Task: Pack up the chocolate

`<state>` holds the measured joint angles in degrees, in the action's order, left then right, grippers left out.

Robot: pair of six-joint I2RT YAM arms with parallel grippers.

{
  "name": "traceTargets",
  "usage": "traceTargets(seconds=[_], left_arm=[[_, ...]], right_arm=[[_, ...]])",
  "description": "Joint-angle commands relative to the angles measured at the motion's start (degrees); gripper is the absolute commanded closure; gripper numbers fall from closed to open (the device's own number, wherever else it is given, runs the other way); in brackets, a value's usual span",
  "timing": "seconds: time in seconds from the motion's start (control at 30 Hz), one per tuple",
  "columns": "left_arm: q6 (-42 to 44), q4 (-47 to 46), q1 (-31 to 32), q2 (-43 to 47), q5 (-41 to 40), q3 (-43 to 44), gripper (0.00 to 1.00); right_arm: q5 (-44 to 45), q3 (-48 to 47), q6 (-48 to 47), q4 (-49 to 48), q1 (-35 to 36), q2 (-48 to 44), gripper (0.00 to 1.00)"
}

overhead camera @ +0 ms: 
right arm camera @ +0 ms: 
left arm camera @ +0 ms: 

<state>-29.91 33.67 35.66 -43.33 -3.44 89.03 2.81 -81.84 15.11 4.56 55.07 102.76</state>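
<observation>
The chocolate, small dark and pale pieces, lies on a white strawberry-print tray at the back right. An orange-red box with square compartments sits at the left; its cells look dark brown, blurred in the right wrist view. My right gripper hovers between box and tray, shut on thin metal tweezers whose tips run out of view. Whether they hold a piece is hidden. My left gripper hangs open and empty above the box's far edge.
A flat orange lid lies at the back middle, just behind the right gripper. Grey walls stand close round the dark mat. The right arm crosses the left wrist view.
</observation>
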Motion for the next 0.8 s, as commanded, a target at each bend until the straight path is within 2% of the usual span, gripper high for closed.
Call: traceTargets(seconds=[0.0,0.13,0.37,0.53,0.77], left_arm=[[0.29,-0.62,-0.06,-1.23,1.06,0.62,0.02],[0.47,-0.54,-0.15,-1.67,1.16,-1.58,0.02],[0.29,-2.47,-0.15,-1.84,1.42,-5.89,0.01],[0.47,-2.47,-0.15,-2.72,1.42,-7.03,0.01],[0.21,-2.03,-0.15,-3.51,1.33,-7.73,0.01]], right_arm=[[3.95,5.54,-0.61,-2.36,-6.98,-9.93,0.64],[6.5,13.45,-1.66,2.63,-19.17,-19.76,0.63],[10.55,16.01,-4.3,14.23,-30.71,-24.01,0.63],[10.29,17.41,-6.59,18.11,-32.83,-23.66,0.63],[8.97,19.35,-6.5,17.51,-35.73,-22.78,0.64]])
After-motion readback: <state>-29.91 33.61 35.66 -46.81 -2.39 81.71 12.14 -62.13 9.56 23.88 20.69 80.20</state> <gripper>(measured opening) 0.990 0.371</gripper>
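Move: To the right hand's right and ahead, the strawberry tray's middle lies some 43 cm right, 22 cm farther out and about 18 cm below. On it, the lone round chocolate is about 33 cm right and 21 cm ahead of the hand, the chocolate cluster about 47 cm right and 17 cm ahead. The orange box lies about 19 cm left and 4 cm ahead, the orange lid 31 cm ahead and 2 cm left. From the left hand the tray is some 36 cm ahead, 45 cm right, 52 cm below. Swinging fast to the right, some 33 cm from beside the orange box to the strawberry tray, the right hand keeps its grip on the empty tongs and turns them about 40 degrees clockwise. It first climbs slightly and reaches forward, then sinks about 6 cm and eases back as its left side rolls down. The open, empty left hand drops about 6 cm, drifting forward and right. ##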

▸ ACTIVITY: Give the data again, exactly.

▸ TASK SOLUTION:
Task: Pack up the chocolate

`<state>` holds the measured joint angles in degrees, in the action's order, left then right, grippers left out.

Robot: pair of six-joint I2RT YAM arms with parallel grippers.

{
  "name": "traceTargets",
  "usage": "traceTargets(seconds=[_], left_arm=[[_, ...]], right_arm=[[_, ...]])",
  "description": "Joint-angle commands relative to the angles measured at the motion's start (degrees); gripper is the absolute commanded closure; gripper numbers fall from closed to open (the device's own number, wherever else it is given, runs the other way); in brackets, a value's usual span",
  "timing": "seconds: time in seconds from the motion's start (control at 30 Hz), one per tuple",
  "columns": "left_arm: q6 (-42 to 44), q4 (-47 to 46), q1 (-31 to 32), q2 (-43 to 47), q5 (-41 to 40), q3 (-43 to 44), gripper (0.00 to 1.00); right_arm: q5 (-44 to 45), q3 (-48 to 47), q6 (-48 to 47), q4 (-49 to 48), q1 (-35 to 36), q2 (-48 to 44), gripper (0.00 to 1.00)"
}

overhead camera @ +0 ms: 
right arm camera @ +0 ms: 
left arm camera @ +0 ms: 

<state>-29.91 33.67 35.66 -43.33 -3.44 89.03 2.81 -81.84 15.11 4.56 55.07 102.76</state>
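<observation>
The chocolate, small dark and pale pieces, lies on a white strawberry-print tray at the back right. An orange-red box with square compartments sits at the left; its cells look dark brown, blurred in the right wrist view. My right gripper hovers between box and tray, shut on thin metal tweezers whose tips run out of view. Whether they hold a piece is hidden. My left gripper hangs open and empty above the box's far edge.
A flat orange lid lies at the back middle, just behind the right gripper. Grey walls stand close round the dark mat. The right arm crosses the left wrist view.
</observation>
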Motion for the next 0.8 s, as commanded, a target at each bend until the straight path is within 2% of the usual span, gripper high for closed.
Call: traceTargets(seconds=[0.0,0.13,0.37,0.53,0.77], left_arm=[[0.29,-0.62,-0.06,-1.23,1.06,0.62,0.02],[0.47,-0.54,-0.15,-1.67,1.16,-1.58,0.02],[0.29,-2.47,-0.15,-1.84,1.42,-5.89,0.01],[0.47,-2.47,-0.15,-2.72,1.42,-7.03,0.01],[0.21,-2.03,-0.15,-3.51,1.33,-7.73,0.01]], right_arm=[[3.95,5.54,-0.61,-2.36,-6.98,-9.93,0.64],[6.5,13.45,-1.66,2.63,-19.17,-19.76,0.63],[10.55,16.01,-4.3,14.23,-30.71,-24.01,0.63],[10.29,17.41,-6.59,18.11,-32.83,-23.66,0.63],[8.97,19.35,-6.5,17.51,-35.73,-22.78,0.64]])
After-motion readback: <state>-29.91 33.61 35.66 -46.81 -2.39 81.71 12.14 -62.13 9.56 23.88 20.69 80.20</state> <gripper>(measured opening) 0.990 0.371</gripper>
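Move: To the right hand's right and ahead, the strawberry tray's middle lies some 43 cm right, 22 cm farther out and about 18 cm below. On it, the lone round chocolate is about 33 cm right and 21 cm ahead of the hand, the chocolate cluster about 47 cm right and 17 cm ahead. The orange box lies about 19 cm left and 4 cm ahead, the orange lid 31 cm ahead and 2 cm left. From the left hand the tray is some 36 cm ahead, 45 cm right, 52 cm below. Swinging fast to the right, some 33 cm from beside the orange box to the strawberry tray, the right hand keeps its grip on the empty tongs and turns them about 40 degrees clockwise. It first climbs slightly and reaches forward, then sinks about 6 cm and eases back as its left side rolls down. The open, empty left hand drops about 6 cm, drifting forward and right. ##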

That finishes the exercise, with nothing more to add.